Eczacıbaşı VitrA'nın başarılı voleybolcusu Merve Dalbeler Aslan, korona virüs nedeniyle evinden çıkmadığı dönemde de antrenmanlarını sıkı bir şekilde sürdürdüğü söylerken, ayrıca mental olarak kendini hazır tutmaya çalıştığını ifade etti.
Avrupa Voleybol Konfederasyonu'nun (CEV), voleybolsuz geçen dönemi renklendirmek amacıyla başlattığı "Pass the Time" (Zamanı Geçir) kampanyasına ortak olan Eczacıbaşı VitrA, bir yazı dizisi başlattı. Serinin her bir bölümünde turuncu-beyazlılardan bir oyuncu, evde kaldığı bu süreçteki günlük rutinlerini, yaptığı egzersizleri ve içinde bulundukları durumla başa çıkma yöntemlerini aktarıyor.

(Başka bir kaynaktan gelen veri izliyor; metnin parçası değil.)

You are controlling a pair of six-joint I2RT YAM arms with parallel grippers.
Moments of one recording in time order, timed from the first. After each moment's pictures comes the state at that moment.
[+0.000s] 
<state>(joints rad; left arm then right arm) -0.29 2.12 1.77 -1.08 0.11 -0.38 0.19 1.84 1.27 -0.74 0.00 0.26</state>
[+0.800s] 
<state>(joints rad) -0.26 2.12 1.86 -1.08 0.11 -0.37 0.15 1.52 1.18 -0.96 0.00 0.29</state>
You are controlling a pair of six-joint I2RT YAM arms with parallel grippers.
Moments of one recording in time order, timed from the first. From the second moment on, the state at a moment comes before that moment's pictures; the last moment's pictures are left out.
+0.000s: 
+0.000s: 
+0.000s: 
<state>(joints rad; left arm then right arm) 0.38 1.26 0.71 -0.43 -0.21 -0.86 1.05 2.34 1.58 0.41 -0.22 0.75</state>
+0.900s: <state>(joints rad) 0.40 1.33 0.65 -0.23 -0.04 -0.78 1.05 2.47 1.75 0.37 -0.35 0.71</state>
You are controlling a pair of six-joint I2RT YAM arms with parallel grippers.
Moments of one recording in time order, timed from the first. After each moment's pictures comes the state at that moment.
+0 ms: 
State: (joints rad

Yazı dizisinin dokuzuncu bölümünde, Merve Dalbeler Aslan yer aldı.
"Bu duruma alışmak zor olmadı"
Evde antrenman yapma döneminde geçişte zorlanmadığını belirten Aslan, "Çok yoğun bir tempodan evde egzersiz dönemine geçerken sanki yaz dönemine geçiyormuşum gibi düşünmeye karar verdim. Sezon bitince de antrenman yapmaya devam eden sporculardan olduğum için bu duruma alışmak zor olmadı. Nasıl ki yaz döneminde bir sonraki sezona hazırlanıyorsam, şimdi de kendimi önümde bir maç olması ihtimaline göre hazırlıyorum" ifadelerini kullandı.
"Evde kalmanın ne kadar değerli olduğunu görebiliyorum"
"Günde 4 saat antrenman yapmaya alışmış bir sporcunun evde kalması aslında hiç kolay değil" diyen Merve Dalbeler Aslan, sözlerini şöyle sürdürdü:
"Her zaman kendime bir hedef koymayı seçmişimdir. Ben de bu süreçte evde antrenman yapmanın iyi yanlarına odaklanıyorum. Örneğin en sevdiğim diziyi izlerken antrenman yapabiliyorum. Evde sadece oturduğumuzda, enerjimizi atamadığımız için gece uyumak zorlaşıyor ve daha huysuz olabiliyoruz. Kısacası mental olarak kendimi eve kapatılmış gibi hissetmeye değil de kendime ve sevdiklerime ayıracağım zamana odaklanıyorum. Sevdiklerimin sağlığını düşününce de evde kalmanın ne kadar değerli olduğunu görebiliyorum."
Evde nasıl zaman geçiriyor?
Merve, korona virüs sürecinde evde nasıl vakit geçirdiğini de şöyle aktardı:
"Size günlerimin nasıl geçtiğini anlatayım. Sabah vücudumun kalkma saatine göre günümü planlıyorum. Uyanınca 10 dakika boyunca aç karnına meditasyon yapıp eşimle birlikte kahvaltıya oturuyorum. Bu arada gündemde olanları takip ediyoruz. Hava güzelse balkonda oturup zaman geçiriyoruz. Kahvaltıdan ortalama iki saat gibi bir süre sonra antrenmanıma başlıyorum. Bazen eşimle bazen de tek başıma antrenmanımı bitirdikten sonra klasik duş alma, yemek yeme rutini devam ediyor. Haftada üç gün Yüksek Lisans derslerim oluyor. Boş zamanımın bir kısmında onların ödevlerini hazırlıyorum. Diğer zamanlarda da dizi veya film izliyorum. Bazen eşimle tavla oynuyoruz. Günlük sıralama değişse de şimdilik günlerim bu şekilde geçti. Resim yapmayı çok seviyorum. İlerleyen zamanlarda ona da başlamayı düşünüyorum."